All of the data should be output character for character, except the pictures.

◆ ◆ ◆

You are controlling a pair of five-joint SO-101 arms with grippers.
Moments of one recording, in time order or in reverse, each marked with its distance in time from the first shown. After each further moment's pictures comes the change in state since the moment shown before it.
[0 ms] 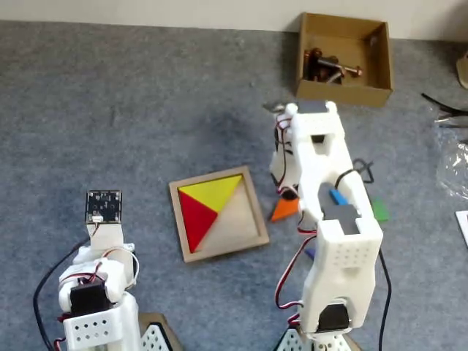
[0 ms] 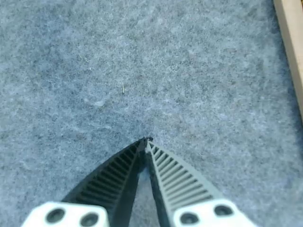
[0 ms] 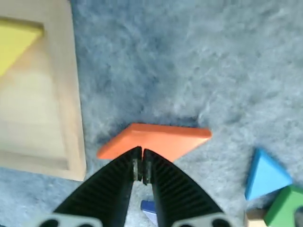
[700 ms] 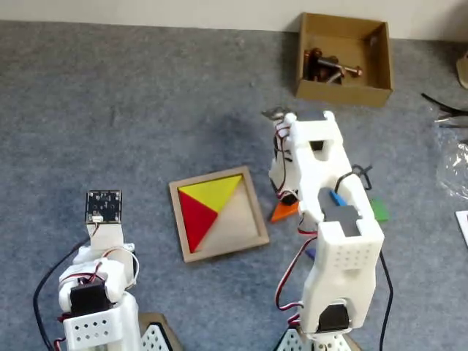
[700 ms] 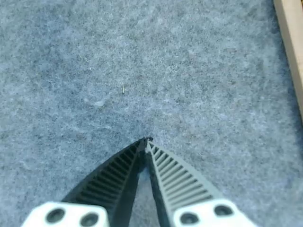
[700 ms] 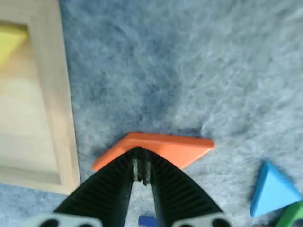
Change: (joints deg) left arm 0.0 0.0 0.0 0.0 0.0; right arm 0.0 -0.2 6.3 -7.5 0.1
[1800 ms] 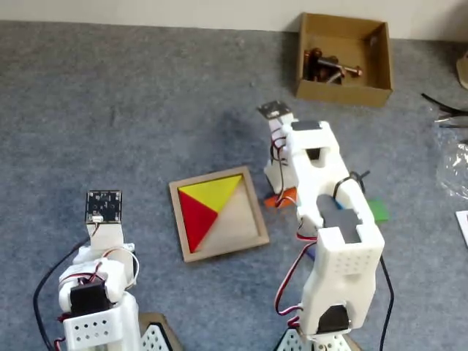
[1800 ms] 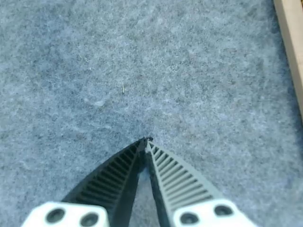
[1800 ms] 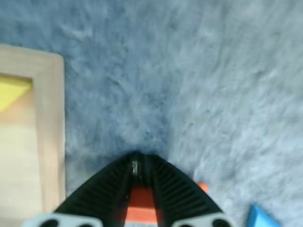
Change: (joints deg) left arm 0.0 0.1 0.0 0.0 0.0; right arm -1.3 -0.9 6.4 -17.1 0.1
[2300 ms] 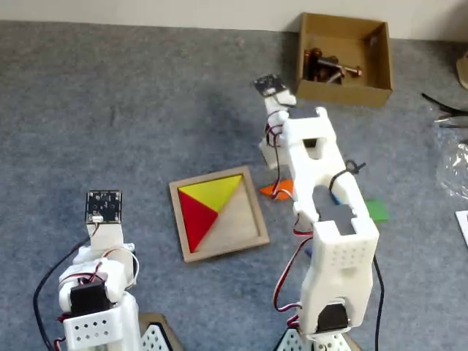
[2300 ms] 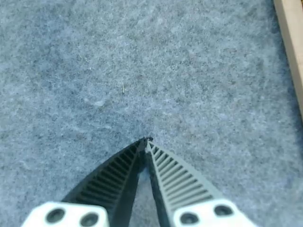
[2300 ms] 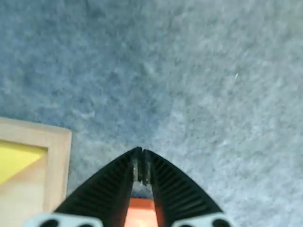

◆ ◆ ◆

## Your solution
You are controlling a pair of five-joint SO-101 arms with grippers.
Moments of one recording, in time order or in reverse, each marked with its distance in time from the first shown. After each further moment's pictures comes the change in state since the moment shown before it.
[0 ms] 
[0 ms] 
[0 ms] 
[700 ms] 
[700 ms] 
[700 ms] 
Change: (joints deg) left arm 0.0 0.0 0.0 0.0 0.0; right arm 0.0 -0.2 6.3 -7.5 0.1
[1800 ms] 
[1800 ms] 
[1800 ms] 
Change: (joints deg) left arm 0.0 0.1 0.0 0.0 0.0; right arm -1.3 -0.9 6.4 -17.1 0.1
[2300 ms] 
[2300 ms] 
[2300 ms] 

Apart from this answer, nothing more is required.